• **Your objective**: Give back every line of the material below exactly, but no images.

• **Information supplied**:
□ □ □ □ □ □ □

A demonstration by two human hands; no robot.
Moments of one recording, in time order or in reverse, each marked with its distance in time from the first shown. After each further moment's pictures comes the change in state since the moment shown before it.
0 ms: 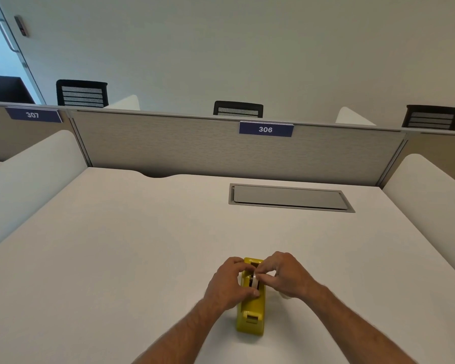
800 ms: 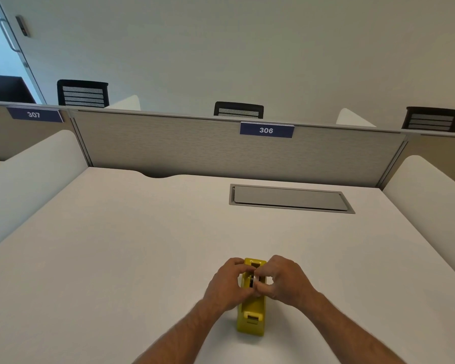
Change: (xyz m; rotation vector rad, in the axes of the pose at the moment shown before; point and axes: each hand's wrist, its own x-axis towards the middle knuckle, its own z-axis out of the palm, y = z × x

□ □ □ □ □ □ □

• **Task response**:
A demonstration by two human hands; no robot.
Moments of one recording, in time order or in reverse, each marked with its distance in time from the first shown. After each further moment's pictures comes the change in state since the moment shown before it.
0 ms: 
800 ms: 
Change: (xyz m; rotation vector rad, in the axes of the pose at the moment shown before; point and axes: each hand's wrist, its own x-axis towards the middle knuckle, its own z-axis out of the palm, y = z × x

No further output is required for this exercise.